Task to complete: Drop the images; return everything else in the listing below exactly.

Input data:
=== Begin Enclosure ===
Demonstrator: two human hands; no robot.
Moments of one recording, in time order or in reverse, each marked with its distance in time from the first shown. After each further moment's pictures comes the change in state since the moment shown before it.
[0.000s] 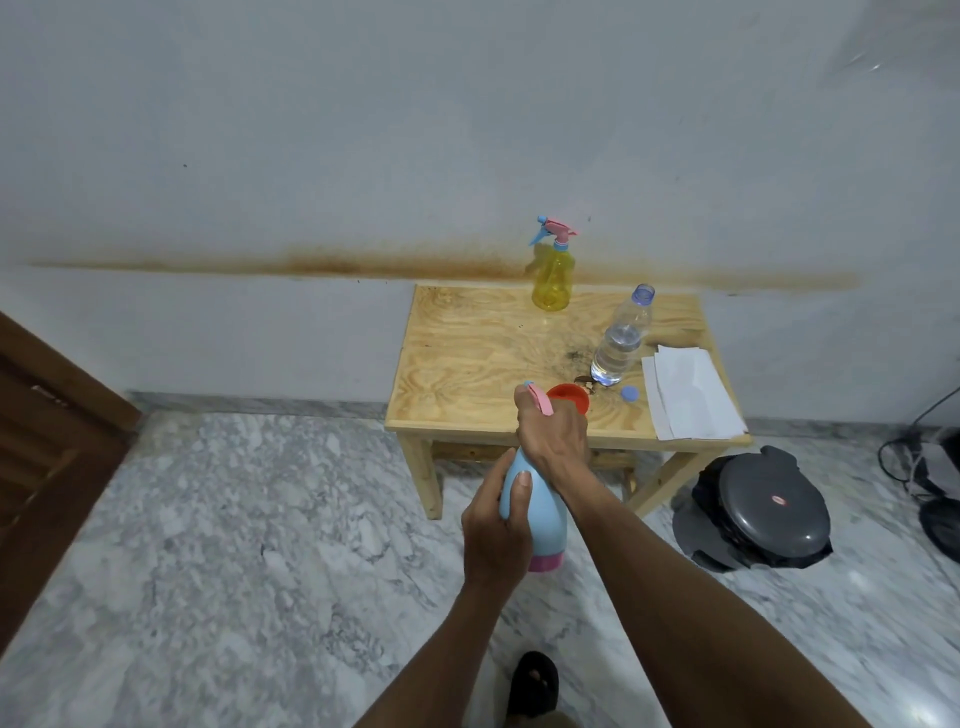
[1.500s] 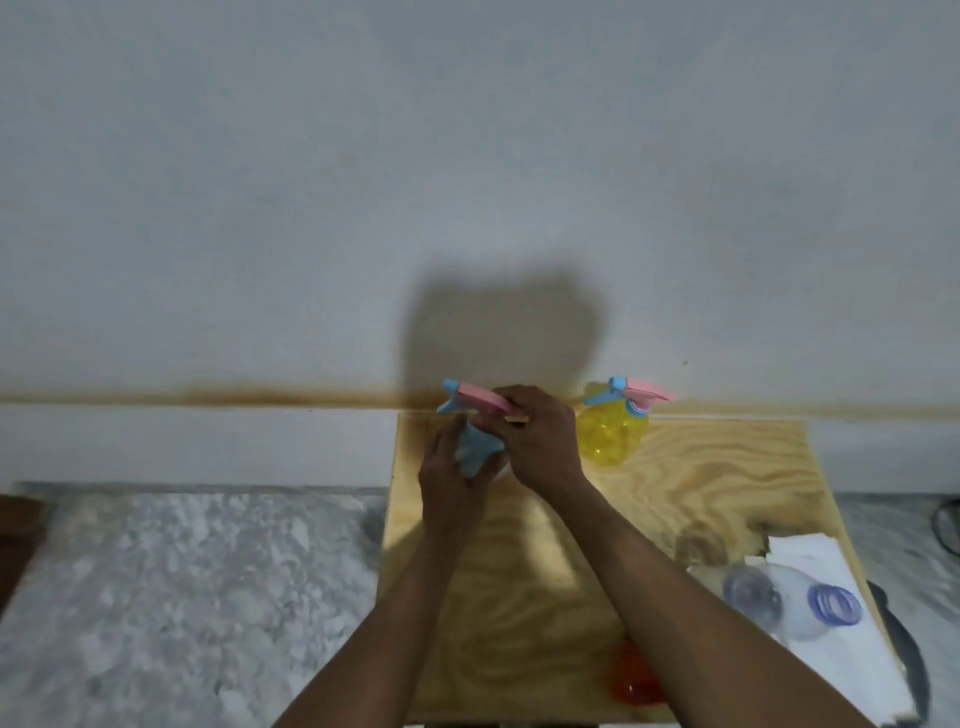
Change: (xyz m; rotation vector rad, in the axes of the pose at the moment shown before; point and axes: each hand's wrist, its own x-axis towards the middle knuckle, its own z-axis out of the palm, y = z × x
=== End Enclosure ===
Output:
Demonstrator: two human hands; no robot.
Moments of one recording, in time order or in reverse, each marked with its distance in time from the first shown. After each further moment's pictures comes the change in state since the moment shown before it.
[0.000s] 
[1.500s] 
Change: (xyz m; rotation vector rad, in the axes of the pose at the moment shown before; point and axes: each hand's wrist, its own x-axis towards the middle knuckle, its own z-axis out of the palm, y = z × x

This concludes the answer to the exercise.